Biometric Passport Technology


Biometric passports have been touted as cutting-edge technology that is able to prevent travel document forgery using a secure authentication process. These types of passports carry digital data about the physical characteristics of their respective holders, such as face shape and fingerprints. Biometric passports cannot be changed because information can only be able to be written to it once. The biometrics automates this process by verifying an individual's identity based on their physical characteristics. Biometric passport is one such technological advancement that will spread across the world soon and any country that has not adopted it, be alienated from rest of the world.

Obtaining a biometric passport takes a lot longer to get than normal passports. There is a "emergency passport" program, but these are not biometric, and thus not suitable for travel to the USA. The biometric passport is believed to be as a foolproof method to stop passport cheats in their tracks, by using a combination of a paper and electronic identity document that used to authenticate the citizenship of travelers. Further advances in the area of biometrics technology are growing all the time.

Biometric passports are printed documents that not only include conventional security feature but also contain a special chip, where in Belgium this chip contains the same data that is printed on the inside of the paper version of the passport. Biometric passports are in the current state of being considered, developed or tested by a growing number of governments in Europe and around the world. In countries that participate in the US Visa Waiver Program (VWP), this trend will continue because of US demands to start issuing their citizens with biometric passports before October 26, 2005.

Congress originally mandated that by October 26, 2004 all countries participating in the Visa Waiver Program must have a program in place to include biometric identifiers into their passports that meet International Civil Aviation Organization (ICAO) standards. Congress extended the deadline for the biometric passports by a year to October 26, 2005, in order to give the VWP countries the necessary time to develop them.

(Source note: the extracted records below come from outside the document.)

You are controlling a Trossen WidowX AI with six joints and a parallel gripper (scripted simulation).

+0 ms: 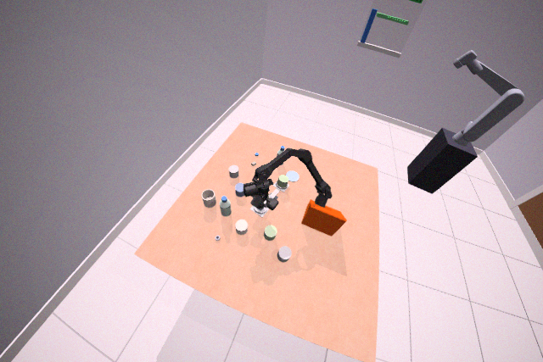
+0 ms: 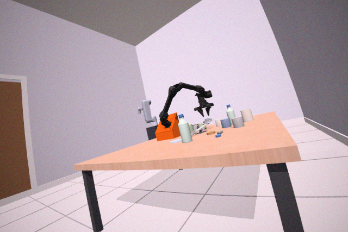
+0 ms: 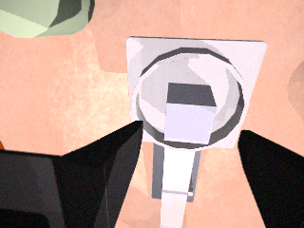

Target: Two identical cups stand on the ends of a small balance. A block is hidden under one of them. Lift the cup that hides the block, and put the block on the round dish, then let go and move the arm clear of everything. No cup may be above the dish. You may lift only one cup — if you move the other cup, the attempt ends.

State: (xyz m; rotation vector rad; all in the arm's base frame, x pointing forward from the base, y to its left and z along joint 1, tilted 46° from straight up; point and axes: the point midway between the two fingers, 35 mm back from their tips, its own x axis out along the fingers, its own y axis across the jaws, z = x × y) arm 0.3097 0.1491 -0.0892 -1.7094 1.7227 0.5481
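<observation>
Right now the flat white round dish is 70 mm behind my gripper tip, 380 mm to the right of it and 120 mm below it. The rest, counted from my gripper tip: pale green cup (110 mm behind, 110 mm to the left, 80 mm below); then blue cup (170 mm ahead, 70 mm to the right, 80 mm below); then grey balance (10 mm behind, 120 mm to the right, 80 mm below).
</observation>
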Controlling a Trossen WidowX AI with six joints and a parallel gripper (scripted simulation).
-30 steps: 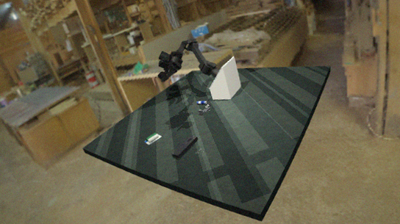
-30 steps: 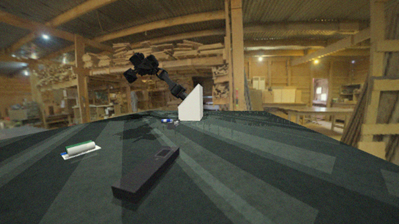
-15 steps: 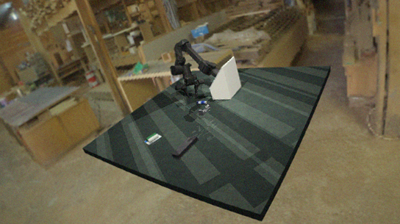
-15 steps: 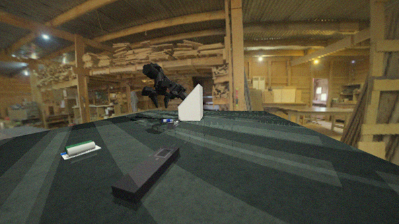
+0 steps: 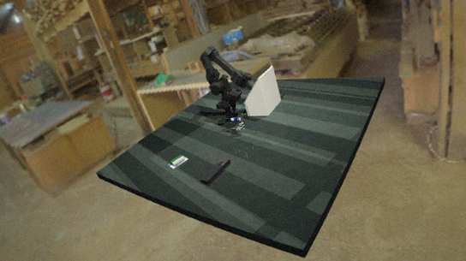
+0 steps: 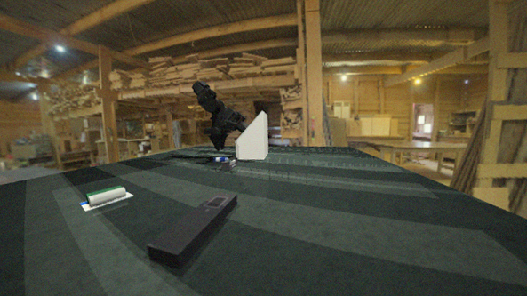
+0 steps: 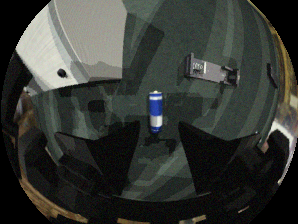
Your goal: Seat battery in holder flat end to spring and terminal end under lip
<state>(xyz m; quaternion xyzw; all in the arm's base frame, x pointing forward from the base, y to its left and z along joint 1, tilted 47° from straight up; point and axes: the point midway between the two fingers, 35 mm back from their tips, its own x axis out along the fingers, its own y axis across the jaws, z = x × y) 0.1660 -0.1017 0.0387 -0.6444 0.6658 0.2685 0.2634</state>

Information on the chip is stored in encrypted form on an RFID tag, with the password as a combination of information written on the passport, so that anyone with access to the passport will be able to read the chip. RFID technology is the precursors to a world in which billions of networked objects and sensors will report their location, identity, and history.

Future advances in biometric passports are already being developed in Europe and the US partly in response to this situation; in fact the US has announced that a biometric will shortly be required for foreign nationals entering the US.